The true author of those words? Witold Gombrowicz, of course! He was (1904-1969 ) a Polish novelist and dramatist. As Anna Berkes, the Monticello researcher who kindly answered my email query, put it:

“Also, most people would much rather put “Thomas Jefferson” on their signature line or plaque or bumpersticker than, say,
Witold Gombrowicz; so it’s often an uphill battle to try to
dis-associate Jefferson from quotations like these.”


This painting is a copy of the second life portrait of Jefferson (1805) by Rembrandt Peale. Source.

The web is the best example to date of how something can get written once, and then copied by dozens of others who rely on the authority of the first.
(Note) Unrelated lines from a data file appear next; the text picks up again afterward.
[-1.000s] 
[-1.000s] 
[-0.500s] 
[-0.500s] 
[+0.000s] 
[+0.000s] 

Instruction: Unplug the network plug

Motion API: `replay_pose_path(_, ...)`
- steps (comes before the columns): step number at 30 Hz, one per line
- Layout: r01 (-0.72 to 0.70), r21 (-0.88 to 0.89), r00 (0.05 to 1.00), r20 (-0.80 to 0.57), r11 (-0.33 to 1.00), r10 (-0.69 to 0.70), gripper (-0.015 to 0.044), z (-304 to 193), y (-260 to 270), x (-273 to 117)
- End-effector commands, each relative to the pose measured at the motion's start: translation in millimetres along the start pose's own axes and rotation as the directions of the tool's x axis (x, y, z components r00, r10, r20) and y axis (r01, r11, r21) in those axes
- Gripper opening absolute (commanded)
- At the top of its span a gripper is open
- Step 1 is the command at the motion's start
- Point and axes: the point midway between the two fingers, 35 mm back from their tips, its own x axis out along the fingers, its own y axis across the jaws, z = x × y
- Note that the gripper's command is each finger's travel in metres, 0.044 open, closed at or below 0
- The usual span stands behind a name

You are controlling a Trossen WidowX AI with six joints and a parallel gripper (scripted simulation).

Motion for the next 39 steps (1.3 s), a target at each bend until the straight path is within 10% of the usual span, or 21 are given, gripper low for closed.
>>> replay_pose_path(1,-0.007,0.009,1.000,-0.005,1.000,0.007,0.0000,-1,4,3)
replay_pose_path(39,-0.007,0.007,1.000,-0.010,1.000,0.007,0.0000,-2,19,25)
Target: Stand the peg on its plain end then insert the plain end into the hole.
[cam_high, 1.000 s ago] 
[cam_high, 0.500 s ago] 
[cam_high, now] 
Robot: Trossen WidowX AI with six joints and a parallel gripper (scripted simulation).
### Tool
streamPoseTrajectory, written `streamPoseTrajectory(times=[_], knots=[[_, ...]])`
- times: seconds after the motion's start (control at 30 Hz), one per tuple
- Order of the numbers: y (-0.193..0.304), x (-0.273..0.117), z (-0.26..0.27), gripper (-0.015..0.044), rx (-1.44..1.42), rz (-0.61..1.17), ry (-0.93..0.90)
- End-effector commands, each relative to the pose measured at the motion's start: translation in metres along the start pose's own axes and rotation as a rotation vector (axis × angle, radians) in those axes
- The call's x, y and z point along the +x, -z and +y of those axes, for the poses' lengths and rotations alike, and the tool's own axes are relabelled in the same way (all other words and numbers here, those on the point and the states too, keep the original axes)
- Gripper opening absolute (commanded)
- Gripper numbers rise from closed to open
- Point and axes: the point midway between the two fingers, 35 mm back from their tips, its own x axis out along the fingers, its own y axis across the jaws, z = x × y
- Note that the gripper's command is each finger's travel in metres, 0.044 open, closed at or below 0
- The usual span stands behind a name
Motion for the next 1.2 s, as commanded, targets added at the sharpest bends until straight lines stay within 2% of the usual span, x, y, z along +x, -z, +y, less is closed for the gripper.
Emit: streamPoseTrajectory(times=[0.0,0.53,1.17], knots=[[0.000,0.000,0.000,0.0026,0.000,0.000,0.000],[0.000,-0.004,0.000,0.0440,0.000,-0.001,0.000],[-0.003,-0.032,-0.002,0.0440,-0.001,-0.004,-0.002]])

The late Stephen Jay Gould wrote an essay on the phenomenon, about how someone’s questionable comparison of the size of the earliest horses (Eohippus, when I was in school) to the size of a fox-terrier, was repeated by textbook publishers from 1904 to 1988 when Gould’s “The case for the creeping fox terrier clone” appeared in Natural History Magazine. (You can also find it in Bully for Brontosaurus, a collection of Gould’s essays, and in Google’s online digitization of same.) Gould’s point was the failure of textbook writers (compilers?) to consult original sources and use fresh material, instead of doing what, in a student, would be condemned as plagiarism. The only fox-terrier familiar to very many people is Asta in the Thin Man movies, but probably few people born after 1950 would know about William Powell’s debonair canine sidekick. Thus, as an aid to understanding, the metaphor has outlived its effectiveness.

And copying blindly leads also—as in the case of the Jefferson mis-attribution—to just plain wrong information. The Eohippus/fox-terrier comparison may be such a case. The AKC standard for the Wire(haired) Fox Terrier prescribes a height of 15.5 inches at the withers—roughly the shoulder—for the male. Wikipedia states that Hyracotherium (formerly Eohippus) “averaged 8 to 9 inches (20 cm) high at the shoulder.”


And why did I write this post? I admire Jefferson, and I wanted to help set the record straight. So, Google, find this: Thomas Jefferson did not say or write “Do you want to know who you are? Don’t ask. Act! Action will delineate and define you.” It was Witold Gombrowicz.